▼

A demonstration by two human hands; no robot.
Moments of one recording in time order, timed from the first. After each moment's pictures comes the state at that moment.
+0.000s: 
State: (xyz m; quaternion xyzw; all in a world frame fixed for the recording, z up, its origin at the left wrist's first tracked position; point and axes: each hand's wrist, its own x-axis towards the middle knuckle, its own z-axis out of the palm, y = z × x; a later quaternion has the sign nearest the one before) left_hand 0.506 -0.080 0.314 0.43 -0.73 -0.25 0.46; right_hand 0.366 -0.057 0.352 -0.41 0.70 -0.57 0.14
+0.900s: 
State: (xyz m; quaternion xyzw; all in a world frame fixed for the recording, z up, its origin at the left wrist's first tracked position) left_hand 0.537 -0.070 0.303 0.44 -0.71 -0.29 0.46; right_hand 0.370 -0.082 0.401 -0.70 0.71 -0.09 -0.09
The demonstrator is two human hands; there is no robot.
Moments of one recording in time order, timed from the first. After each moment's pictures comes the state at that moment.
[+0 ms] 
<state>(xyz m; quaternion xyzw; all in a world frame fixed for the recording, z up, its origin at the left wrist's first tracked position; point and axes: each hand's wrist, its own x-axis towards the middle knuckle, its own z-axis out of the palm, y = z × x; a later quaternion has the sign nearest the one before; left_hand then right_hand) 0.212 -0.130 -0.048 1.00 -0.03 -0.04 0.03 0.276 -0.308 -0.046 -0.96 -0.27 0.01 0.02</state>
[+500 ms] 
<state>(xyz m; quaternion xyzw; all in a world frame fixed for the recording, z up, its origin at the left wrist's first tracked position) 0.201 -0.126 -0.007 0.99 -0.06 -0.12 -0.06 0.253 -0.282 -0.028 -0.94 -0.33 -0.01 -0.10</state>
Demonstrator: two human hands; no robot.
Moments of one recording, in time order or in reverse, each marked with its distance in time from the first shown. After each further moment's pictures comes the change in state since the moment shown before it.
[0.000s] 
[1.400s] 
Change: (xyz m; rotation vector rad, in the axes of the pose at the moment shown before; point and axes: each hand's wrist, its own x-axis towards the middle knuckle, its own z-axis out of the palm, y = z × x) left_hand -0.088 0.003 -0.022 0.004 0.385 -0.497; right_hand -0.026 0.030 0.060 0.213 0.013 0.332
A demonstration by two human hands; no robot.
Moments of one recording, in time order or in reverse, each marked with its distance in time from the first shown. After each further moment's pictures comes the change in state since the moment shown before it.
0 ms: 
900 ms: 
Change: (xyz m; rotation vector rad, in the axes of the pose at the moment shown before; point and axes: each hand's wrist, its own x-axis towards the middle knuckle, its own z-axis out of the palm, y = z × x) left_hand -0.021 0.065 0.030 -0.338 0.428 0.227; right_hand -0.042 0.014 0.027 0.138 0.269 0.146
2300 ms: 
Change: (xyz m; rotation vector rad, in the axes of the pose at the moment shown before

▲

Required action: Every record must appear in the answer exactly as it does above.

Finished exercise:
A demonstration by two human hands; no robot.
Moments of one recording in time order, timed from the first. After each moment's pictures comes the state at that moment.
+0.000s: 
State: (xyz m; quaternion xyzw; all in a world frame fixed for the recording, z up, its origin at the left wrist's first tracked position; point and axes: each hand's wrist, its own x-axis towards the middle knuckle, its own z-axis out of the palm, y = z × x; a later quaternion has the sign nearest the one before) left_hand 0.506 -0.080 0.314 0.43 -0.73 -0.25 0.46; right_hand 0.366 -0.057 0.352 -0.41 0.70 -0.57 0.14
+0.900s: 
State: (xyz m; quaternion xyzw; all in a world frame fixed for the recording, z up, its origin at the left wrist's first tracked position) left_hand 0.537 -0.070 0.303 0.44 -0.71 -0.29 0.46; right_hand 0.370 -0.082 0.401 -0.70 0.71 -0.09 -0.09
The demonstrator is two human hands; there is no robot.
Moments of one recording in time order, timed from the first. After each moment's pictures comes the state at that moment.
[+0 ms] 
<state>(xyz m; quaternion xyzw; all in a world frame fixed for the recording, z up, its origin at the left wrist's first tracked position; point and axes: each hand's wrist, its own x-axis towards the middle knuckle, its own z-axis out of the palm, y = z × x; a later quaternion has the sign nearest the one before; left_hand then right_hand) 0.212 -0.130 -0.048 1.00 -0.03 -0.04 0.03 0.276 -0.308 -0.046 -0.96 -0.27 0.01 0.02</state>
[+500 ms] 
<state>(xyz m; quaternion xyzw; all in a world frame fixed for the recording, z up, its origin at the left wrist's first tracked position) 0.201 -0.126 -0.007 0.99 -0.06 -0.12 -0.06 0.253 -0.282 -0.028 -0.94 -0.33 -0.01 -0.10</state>
Demonstrator: two human hands; no robot.
Moments of one recording, in time order or in reverse, each marked with its distance in time from the first shown. After each further moment's pictures comes the change in state since the moment shown before it.
[0.000s] 
[1.400s] 
Change: (xyz m; rotation vector rad, in the axes of the pose at the moment shown before; point and axes: each hand's wrist, its own x-axis towards the middle knuckle, its own z-axis out of the palm, y = z × x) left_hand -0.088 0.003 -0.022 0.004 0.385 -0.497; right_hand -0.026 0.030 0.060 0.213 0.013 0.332
A demonstration by two human hands; no robot.
Moments of one recording, in time order or in reverse, each marked with its distance in time from the first shown. After each further moment's pictures comes the change in state since the moment shown before it.
0 ms: 
900 ms: 
Change: (xyz m; rotation vector rad, in the axes of the pose at the moment shown before; point and axes: each hand's wrist, its own x-axis towards the middle knuckle, its own z-axis out of the palm, y = z × x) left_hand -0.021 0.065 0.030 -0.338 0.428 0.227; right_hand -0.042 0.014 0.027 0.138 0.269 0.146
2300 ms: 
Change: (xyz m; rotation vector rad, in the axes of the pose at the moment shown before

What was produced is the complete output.